Dataset entries:
= Beginning of Section =

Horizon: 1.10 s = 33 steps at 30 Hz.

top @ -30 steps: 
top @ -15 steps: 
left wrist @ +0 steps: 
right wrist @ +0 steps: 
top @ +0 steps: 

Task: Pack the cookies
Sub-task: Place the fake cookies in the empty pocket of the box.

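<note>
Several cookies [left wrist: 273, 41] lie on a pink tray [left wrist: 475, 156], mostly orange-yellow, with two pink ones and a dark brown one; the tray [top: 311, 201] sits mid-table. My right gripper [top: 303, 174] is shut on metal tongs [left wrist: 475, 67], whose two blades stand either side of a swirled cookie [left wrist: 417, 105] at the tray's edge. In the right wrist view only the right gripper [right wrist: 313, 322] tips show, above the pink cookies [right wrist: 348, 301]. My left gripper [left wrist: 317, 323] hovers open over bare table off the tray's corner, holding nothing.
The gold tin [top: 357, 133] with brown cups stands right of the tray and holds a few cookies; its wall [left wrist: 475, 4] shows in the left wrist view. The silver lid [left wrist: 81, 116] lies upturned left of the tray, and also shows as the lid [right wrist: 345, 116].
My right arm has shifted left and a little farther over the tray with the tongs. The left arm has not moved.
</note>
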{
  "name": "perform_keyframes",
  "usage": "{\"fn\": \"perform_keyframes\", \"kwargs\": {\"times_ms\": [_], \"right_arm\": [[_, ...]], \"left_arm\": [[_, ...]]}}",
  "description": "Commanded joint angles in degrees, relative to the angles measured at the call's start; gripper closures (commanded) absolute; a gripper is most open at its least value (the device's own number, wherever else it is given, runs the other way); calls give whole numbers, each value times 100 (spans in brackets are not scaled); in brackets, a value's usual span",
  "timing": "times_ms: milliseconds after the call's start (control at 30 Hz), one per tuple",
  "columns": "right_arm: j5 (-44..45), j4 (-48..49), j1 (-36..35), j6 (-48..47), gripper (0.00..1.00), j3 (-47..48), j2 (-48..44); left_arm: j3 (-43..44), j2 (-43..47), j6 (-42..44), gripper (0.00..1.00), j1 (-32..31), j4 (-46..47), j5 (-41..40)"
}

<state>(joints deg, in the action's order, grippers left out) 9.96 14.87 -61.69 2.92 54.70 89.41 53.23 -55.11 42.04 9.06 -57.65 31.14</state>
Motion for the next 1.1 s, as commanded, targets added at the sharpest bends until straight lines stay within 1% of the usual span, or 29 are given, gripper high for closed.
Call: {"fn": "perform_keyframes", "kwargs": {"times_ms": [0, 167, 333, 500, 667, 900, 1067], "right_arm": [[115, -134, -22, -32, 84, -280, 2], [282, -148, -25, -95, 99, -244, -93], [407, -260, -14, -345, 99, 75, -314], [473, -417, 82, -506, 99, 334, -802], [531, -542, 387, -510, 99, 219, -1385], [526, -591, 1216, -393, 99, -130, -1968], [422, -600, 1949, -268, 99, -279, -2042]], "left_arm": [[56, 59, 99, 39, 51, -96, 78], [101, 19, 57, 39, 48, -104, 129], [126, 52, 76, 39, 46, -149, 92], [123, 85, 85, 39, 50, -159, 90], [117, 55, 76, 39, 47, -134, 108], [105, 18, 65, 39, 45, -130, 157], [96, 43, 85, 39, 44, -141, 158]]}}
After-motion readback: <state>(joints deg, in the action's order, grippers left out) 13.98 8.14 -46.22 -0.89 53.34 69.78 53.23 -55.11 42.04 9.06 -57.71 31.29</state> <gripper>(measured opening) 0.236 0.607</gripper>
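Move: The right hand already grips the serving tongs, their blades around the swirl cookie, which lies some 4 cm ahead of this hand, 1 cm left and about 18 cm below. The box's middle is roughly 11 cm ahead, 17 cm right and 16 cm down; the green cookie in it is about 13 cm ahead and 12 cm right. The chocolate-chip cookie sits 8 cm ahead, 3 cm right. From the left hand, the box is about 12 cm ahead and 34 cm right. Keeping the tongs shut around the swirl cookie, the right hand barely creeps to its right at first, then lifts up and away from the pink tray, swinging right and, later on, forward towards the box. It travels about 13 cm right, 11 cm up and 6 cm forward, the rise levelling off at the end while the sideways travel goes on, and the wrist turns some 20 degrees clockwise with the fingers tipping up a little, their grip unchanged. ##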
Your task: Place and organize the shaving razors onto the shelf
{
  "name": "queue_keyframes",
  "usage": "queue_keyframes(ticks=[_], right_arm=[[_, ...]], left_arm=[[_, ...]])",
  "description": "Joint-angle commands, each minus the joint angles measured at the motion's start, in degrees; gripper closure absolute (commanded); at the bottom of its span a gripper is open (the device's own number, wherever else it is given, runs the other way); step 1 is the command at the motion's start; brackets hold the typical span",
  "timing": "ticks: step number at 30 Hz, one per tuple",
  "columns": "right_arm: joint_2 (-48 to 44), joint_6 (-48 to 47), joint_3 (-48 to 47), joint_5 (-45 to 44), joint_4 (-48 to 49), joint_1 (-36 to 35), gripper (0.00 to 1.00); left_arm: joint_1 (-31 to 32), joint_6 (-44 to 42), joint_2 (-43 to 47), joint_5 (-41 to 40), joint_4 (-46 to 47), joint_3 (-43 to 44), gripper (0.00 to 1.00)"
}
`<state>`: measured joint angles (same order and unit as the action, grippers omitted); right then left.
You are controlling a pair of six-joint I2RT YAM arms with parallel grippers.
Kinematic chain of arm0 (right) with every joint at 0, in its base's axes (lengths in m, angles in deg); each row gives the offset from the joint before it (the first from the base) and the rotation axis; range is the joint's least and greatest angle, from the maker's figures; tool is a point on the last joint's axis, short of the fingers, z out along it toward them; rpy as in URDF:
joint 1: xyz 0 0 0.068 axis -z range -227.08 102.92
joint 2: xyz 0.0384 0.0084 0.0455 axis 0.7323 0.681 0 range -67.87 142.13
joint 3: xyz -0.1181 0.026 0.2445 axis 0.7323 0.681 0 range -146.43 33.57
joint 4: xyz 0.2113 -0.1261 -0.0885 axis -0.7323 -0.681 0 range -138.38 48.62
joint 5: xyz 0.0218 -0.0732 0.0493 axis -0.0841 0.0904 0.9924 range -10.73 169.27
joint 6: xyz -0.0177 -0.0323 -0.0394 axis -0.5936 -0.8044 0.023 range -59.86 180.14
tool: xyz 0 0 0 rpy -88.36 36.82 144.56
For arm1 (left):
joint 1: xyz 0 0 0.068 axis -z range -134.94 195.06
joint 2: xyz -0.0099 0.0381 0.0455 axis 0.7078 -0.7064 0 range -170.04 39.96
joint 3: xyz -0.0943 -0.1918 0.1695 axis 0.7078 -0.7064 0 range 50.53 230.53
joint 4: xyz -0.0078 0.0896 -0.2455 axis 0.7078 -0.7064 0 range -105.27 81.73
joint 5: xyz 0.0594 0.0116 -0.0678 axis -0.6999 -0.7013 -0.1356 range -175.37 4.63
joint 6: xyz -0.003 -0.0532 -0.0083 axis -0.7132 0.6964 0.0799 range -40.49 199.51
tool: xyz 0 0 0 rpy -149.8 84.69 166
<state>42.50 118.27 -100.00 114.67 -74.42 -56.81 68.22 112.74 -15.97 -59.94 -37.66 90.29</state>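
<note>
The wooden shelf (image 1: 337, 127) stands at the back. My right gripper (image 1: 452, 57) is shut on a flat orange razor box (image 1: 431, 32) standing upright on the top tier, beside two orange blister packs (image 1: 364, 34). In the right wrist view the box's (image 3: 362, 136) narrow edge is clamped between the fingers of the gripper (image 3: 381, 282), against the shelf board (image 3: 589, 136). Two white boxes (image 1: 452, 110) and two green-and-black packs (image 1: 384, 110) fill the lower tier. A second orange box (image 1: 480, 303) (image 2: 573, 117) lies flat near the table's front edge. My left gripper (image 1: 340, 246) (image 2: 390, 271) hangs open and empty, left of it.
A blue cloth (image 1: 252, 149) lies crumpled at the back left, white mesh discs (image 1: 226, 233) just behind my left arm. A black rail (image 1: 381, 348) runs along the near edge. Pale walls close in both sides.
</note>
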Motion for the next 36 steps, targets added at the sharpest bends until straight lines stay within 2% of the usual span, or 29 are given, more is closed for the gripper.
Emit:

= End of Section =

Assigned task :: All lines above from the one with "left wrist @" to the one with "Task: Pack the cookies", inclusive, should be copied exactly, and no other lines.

Reply ::
left wrist @ +0 steps: 
right wrist @ +0 steps: 
top @ +0 steps: 

Task: Pack the cookies

The answer has nothing more to it.